Sunday, February 27, 2011

JELLY SIDE DOWN

Maybe it’s because I’m left-handed (and left-footed, don’t ask), but I am extremely clumsy. It seems as though I break glasses as often as I use them. Once--actually twice--I broke two glasses in ten minutes. In public. At a bar. In front of parents of some students I taught at the time.
So it’s no surprise that my morning toast inevitably slips from my buttery fingers on to my kitchen floor bi-weekly. I can’t help observe each time it lands jelly side down, though I recognize I may only observe this fact because I tend to fight, rather than embrace, life’s tragedies and comedies.
This is all a roundabout way of beating myself up for launching a food/memoir blog and then subsequently falling down the spiral staircase of factory farming conscientiousness that has spit me out at natural food stores and farmers markets.
Ever the journalist, I pretend to be objective about food ethics, all the while bombarded with information and stimuli. For every billboard with a burger on it, there’s a book or article or documentary about the modern evils of factory farming.
I recently read Jonathan Safran Foer’s “Eating Animals.” I have seen Foer’s interview with the likes of David Letterman and Ellen DeGeneres. I wouldn’t herald Foer as the next Wendell Berry by any means (who was both clairvoyant and humble), but his prose was compelling…to the point where I have yet to eat chicken again in Georgia, the Land of Chick-Fil-A. I sent the company’s media contacts an e-mail inquiring about the origin of their products. The lack of response bothered me, but it didn’t surprise me. I can at least appreciate Foer’s difficulty in researching and executing his book because of the veil of secrecy cloaking the meat industry.
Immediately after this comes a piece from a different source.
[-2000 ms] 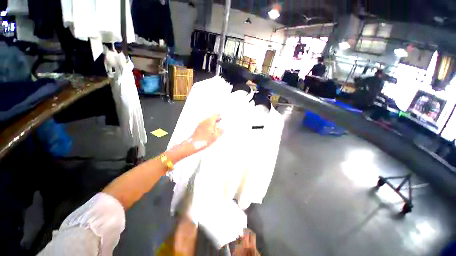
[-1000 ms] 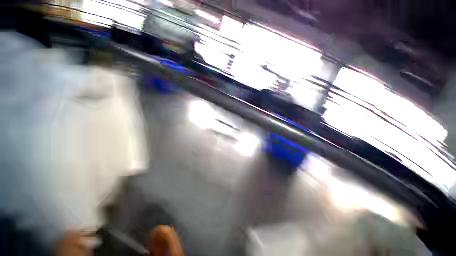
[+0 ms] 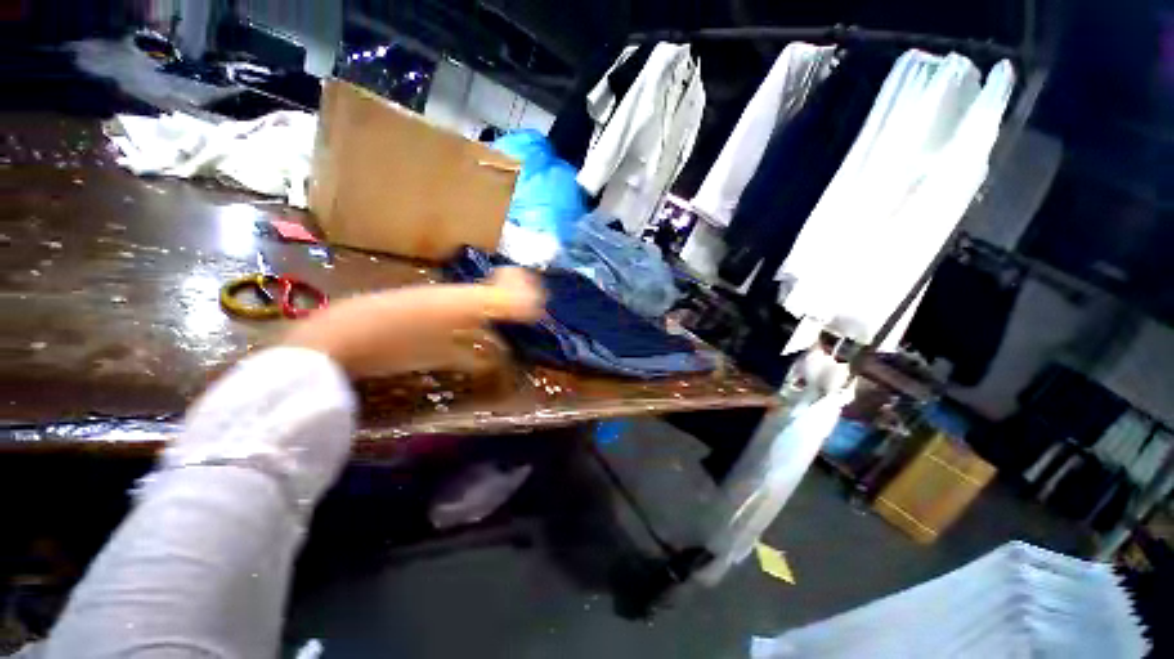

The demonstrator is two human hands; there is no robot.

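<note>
My left hand (image 3: pixel 483 315) reaches from the lower left over the brown worktable (image 3: pixel 116 335). It is blurred, and whether it holds anything cannot be told. It is by the near left end of a folded dark blue cloth (image 3: pixel 605 328). Left of the hand, a yellow ring and a red ring (image 3: pixel 304 297) lie side by side on the table, perhaps scissor handles. Small pale bits are scattered on the tabletop. My right hand is out of the picture. Packed white garments (image 3: pixel 978 612) show at the bottom right, cut off by the edge.
A cardboard box (image 3: pixel 406 174) stands on the table, with white cloth (image 3: pixel 219 152) left of it and blue plastic (image 3: pixel 547 187) behind. White and dark garments hang on a rail at the back right. A white strappy garment (image 3: pixel 779 464) hangs past the table corner. A carton (image 3: pixel 936 487) stands on the floor.
The view has swung left from the garment row and floor to the worktable. My left arm now stretches over the table. My right hand is no longer identifiable in view.
</note>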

When I hear about people like former President Bill Clinton (Mr. Big Mac) and Alec Baldwin living vegetarian, if not vegan, lifestyles, it makes me wonder if I’ve been playing for the wrong team all these years. I’ve never cared for meat that much to begin with, but I have likened burgers to a legitimate art form and scallops to utter ambrosia.
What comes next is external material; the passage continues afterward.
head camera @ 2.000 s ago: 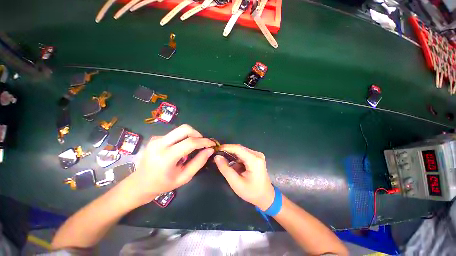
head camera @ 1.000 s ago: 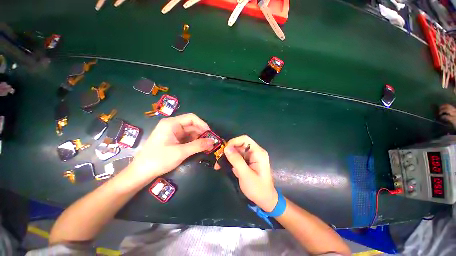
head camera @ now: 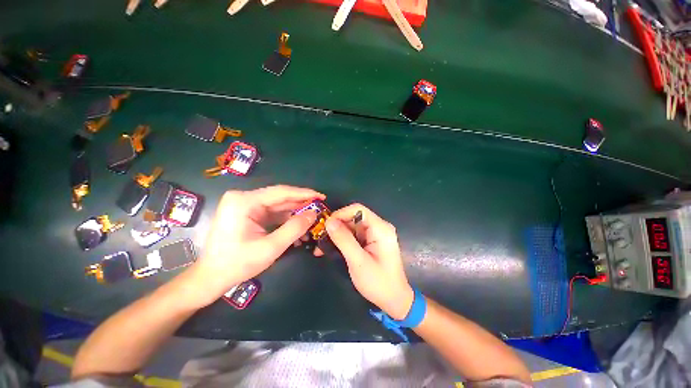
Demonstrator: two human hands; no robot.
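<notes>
My left hand [head camera: 254,231] holds a red-rimmed watch housing [head camera: 309,208] between thumb and fingers, near the middle of the bench. My right hand [head camera: 371,254], with a blue wrist strap [head camera: 415,309], pinches at the orange flex cable [head camera: 320,225] on the housing's right side. A small dark piece shows at the right fingers; I cannot tell what it is. Another red-rimmed housing [head camera: 242,294] lies below my left wrist. Several display screen modules with orange tails, one of them here [head camera: 117,267], lie on the left beside a housing [head camera: 180,207].
A DC power supply [head camera: 639,250] with red digits stands at right, beside a blue mat [head camera: 545,280]. A red tray [head camera: 401,9] with pale straps is at the far side, another [head camera: 644,49] at far right. Watch pieces [head camera: 419,100] lie beyond the seam.
Two seconds ago both hands closed over the work; now the red housing and orange cable show between them. Since one second ago the hands have barely moved. The person's hand at far right is gone.
</notes>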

Like many foodies, I’m a casual fan of Bravo’s “Top Chef,” so naturally I was star-struck when I came across Kevin Gillespie at his Atlanta restaurant Woodfire Grill. His restaurant is founded on the principle of serving local, organic, sustainable food. The meal was profoundly good. I even wrote Kevin a semi X-rated, wine-fueled haiku at the end of the meal as a thank you. Apparently, I wasn't the first to regale the chef with poetry. Here's a snapshot from the ladies restroom at the Woodfire Grill, compliments of a 10-year-old fan:

Kevin worships bacon, but jokes and limericks aside, Foer (among other voices) tell us this: Dress it up however you like, pigs experience tortured lives. This is no Native-American buffalo, dignity in death. And ironically, bacon can entice sometimes even the most loyal of vegetarians to go AWOL: http://www.npr.org/blogs/health/2011/02/02/133304206/why-bacon-is-a-gateway-to-meat-for-vegetarians.   
I’m jelly side down right now. My fingers are sticky with food ethics. I can confidently say I oppose factory farming, but who doesn’t when confronted with its reality? Our consciences have the ability to defy our stomachs, but as Foer points out, sometimes eating involves forgetting.
Meanwhile, it’s Oscar night. I am sipping on a glass of chilled Pinot Grigio and am about to bust open a box of vegetarian buffalo wings. God help me.
But when I come across the rare, locally purveyed, cruelty-free, oxymoronic meat, I cross myself, honor the animal and the circle of life, knowing one day I might be that animal’s birthday dinner, too. Or at least fertilizer for those fancy, kidding-yourself, grass-fed steaks. God forgive me.